BT: In your kind of world in Portland, what's your range of influence? For instance, if you wanted to get something done at City Hall or something, do you have someone you could call?
PL: So, for the first time (recently), I was stopped on the street in Portland, by a kid who saw my shoes, and he said, 'I follow you on Instagram.' First time, wow. I was like. Okay. All right. Jon Wexler, the guy I mentioned before, he gets stopped all the time, he's very big in that sneaker industry. So, can I call the governor by name and does the governor recognize me? Yes. If I walk into a room with Pharrell or Snoop or Kanye, do they recognize me? Yes. I know folks on the political side, my wife is a politician. She and I worked together at Davis Wright Tremaine. So even before that, I knew folks. I think it's very easy to get involved in the community here in Portland, and in Oregon, because I think it's small. And, you know, the minority community here is even smaller.
BT: In 25 years in Portland what's kept you from like burning bridges?
PL: I do like to be happy! With a name like Loving, it's very tough to be rude and obnoxious. My biggest skill set is being a trusted advisor. And having those relationship skills. My wife jokes, she calls me the mayor of Northwest Portland. I'm friendly, I'll talk to people. I think that's part of what's made me successful in terms of building a client base.
BT: What's the hardest thing you have to do as a lawyer?
PL: I do love negotiating. And it's something that I think I do really, really well, it's probably my strength and why I think, you know, brands like Adidas, use me on those big deals. The thing I hate the most are overly technical lawyers who waste their client's time and money. It just infuriates me, when people over lawyer things. I wish that every lawyer at an outside firm could have some experience working in house and seeing what it's like to be closer to the business. There are some lawyers who just they don't get it, they don't understand that the business is really driving the process and, and to understand the subtleties of the business issues around the contract or negotiation They just see it solely through the lens of the lawyers. And I've had other people say, Well, I am a lawyer. I'm like, Well, yeah, but you need to show a little bit more depth and complexity in your legal analysis, not simply being a scrivener. Right? It drives me crazy.
BT: In negotiation what's your strategy?
PL: I'm actually writing a book right now on negotiation, there's no title yet. It's a business book.
I would say candor and transparency. I'm a big believer in and I say this line over and over, when I can make a change, I'll make a change. And when I can't, I'm going to tell you. Just make concessions and move on.
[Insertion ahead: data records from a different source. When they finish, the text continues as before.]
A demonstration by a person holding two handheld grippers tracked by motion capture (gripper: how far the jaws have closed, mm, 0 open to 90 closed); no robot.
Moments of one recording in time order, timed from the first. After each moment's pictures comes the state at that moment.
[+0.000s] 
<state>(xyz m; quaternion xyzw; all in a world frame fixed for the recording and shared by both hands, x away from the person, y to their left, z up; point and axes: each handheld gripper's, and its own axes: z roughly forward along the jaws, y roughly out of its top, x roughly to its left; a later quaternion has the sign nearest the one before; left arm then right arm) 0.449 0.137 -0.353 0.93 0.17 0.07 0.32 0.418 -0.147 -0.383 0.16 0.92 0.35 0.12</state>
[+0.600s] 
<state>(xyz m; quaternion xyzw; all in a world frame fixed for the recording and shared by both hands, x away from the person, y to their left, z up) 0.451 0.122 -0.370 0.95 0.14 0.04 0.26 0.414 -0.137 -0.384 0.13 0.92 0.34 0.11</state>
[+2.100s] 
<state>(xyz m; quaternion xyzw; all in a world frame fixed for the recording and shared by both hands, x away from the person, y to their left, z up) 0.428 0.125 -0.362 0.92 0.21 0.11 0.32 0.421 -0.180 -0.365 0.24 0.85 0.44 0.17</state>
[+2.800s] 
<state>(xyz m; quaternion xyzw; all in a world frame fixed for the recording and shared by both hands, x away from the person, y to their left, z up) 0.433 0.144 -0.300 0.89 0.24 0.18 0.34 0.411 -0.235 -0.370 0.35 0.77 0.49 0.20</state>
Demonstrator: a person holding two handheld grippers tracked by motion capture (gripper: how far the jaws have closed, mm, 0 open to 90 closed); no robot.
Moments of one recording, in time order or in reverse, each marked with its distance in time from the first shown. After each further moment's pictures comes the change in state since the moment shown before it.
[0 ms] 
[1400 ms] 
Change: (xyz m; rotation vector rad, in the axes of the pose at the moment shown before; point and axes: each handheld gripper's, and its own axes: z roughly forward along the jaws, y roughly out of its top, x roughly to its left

BT: And what about brinkmanship? We have brinkmanship being modeled on a daily basis.
PL: There are different situations that call for different tools. Different people respond differently to different styles. You might be aggressive and abrasive with someone from the east coast, right? Because that's kind of what they expect. And if they see any weakness, they're going to think, Oh, I can continue to run over you. Another way, you might have more camaraderie or collegiality, especially with someone that you've done a deal with time to time again. So, for example, you've got to adjust your style, slightly to whoever's on the other side.
The English lawyers I think are the toughest, I think tougher than a New York lawyer. The English lawyer is very tough but says it so nicely. They're certain in the position and their advocacy is really good. My favorite are the Japanese lawyers. I really love working with them because everything is a subtlety. They have a great line: 'That would be very difficult for us,' which means No. When I've done work over in Japan, the sessions are typically very long, and you've got the translation time in between, and the subtleties. It's really fun and very challenging.